Survei ini dilakukan terhadap 145 ahli bidang politik, ekonomi, sosial, budaya dan hankam, yang tersebar di 11 provinsi selama kurun waktu April hingga Juli 2018. Kegiatan survei ini, sebagai bagian pelaksanaan kegiatan survei "pemetaan kondisi politik, ekonomi, sosial-budaya dan pertahanan-keamanan menjelang pemilu serentak 2019: dalam Rangka Penguatan Demokrasi" yang merupakan bagian dari Program Prioritas Nasional (PN) tahun 2018.  

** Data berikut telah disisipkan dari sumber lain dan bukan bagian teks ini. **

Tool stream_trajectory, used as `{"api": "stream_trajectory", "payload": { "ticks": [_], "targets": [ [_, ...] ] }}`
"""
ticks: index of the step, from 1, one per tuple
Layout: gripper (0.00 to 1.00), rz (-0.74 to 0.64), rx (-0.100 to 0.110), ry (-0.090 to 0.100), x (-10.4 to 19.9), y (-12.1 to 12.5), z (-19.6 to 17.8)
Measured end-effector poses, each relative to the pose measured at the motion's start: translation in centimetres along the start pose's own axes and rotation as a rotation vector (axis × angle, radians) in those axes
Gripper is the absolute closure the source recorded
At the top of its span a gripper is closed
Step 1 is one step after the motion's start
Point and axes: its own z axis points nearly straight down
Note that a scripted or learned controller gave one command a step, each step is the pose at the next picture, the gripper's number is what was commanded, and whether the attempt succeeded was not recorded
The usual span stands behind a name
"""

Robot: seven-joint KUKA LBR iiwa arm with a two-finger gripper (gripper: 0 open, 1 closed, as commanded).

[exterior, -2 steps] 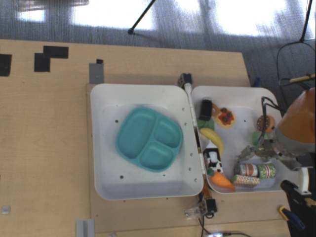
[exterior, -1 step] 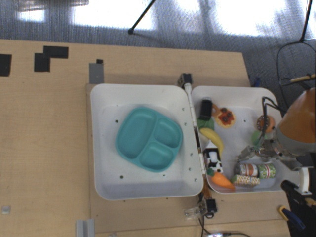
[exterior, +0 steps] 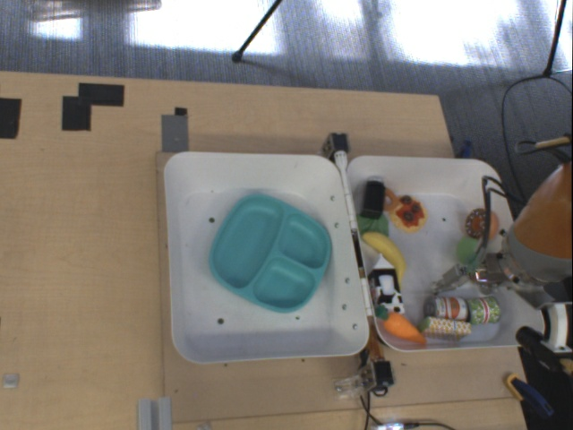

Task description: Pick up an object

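Lying along the front wall of the right-hand shallow white bin (exterior: 421, 173) are an orange plastic carrot (exterior: 403, 328) and a labelled tin can on its side (exterior: 462, 309), with a yellow toy banana (exterior: 386, 251) and a small round pizza toy (exterior: 409, 212) sitting farther back. Hovering just above the can, the grey two-finger gripper (exterior: 466, 279) is reaching in from the right, though whether it is spread or pressed together cannot be told. Resting in the left-hand white bin (exterior: 192, 330) is a teal sectioned plastic plate (exterior: 270, 252).
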Motion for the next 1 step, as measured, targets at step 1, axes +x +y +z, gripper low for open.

Syarif mengatakan dari survei ahli yang dilakukan tim peneliti LIPI itu diketahui bahwa tindakan persekusi yang belakangan marak terjadi di masyarakat mayoritas disebabkan penyebaran berita hoaks (92,4 persen), ujaran kebencian (90,4 persen), radikalisme (84,2 persen), kesenjangan sosial (75,2 persen) , perasaan terancam oleh orang atau kelompok lain (71,1 persen), sedangkan aspek relijiusitas (67,6 persen) dan ketidakpercayaan antarkelompok/suku/agama/ras (67,6 persen). 

Persentase itu menurut dia, menunjukkan bahwa isu SARA tidak begitu signifikan terjadi di tingkat akar rumput melainkan hanya merupakan isu yang dipolitisasi para elite politik. 

Sehingga Syarif mengatakan solusi mengatasi berkembangnya isu SARA adalah dengan mengelola dan mengendalikan perilaku elite politik. 

Peneliti LIPI Prof. Dr. Syamsuddin Haris mengajak seluruh pihak mengimbau elite politik kembali ke jalan yang benar dengan tidak mempolitisasi SARA demi kepentingan jangka pendek. 

"Politisasi SARA dampaknya sangat besar. Jangan mudah melakukan manipulasi dan politisasi yang mengatasnamakan SARA, ini akan mengakibatkan konflik horizontal," jelas Syamsuddin Haris.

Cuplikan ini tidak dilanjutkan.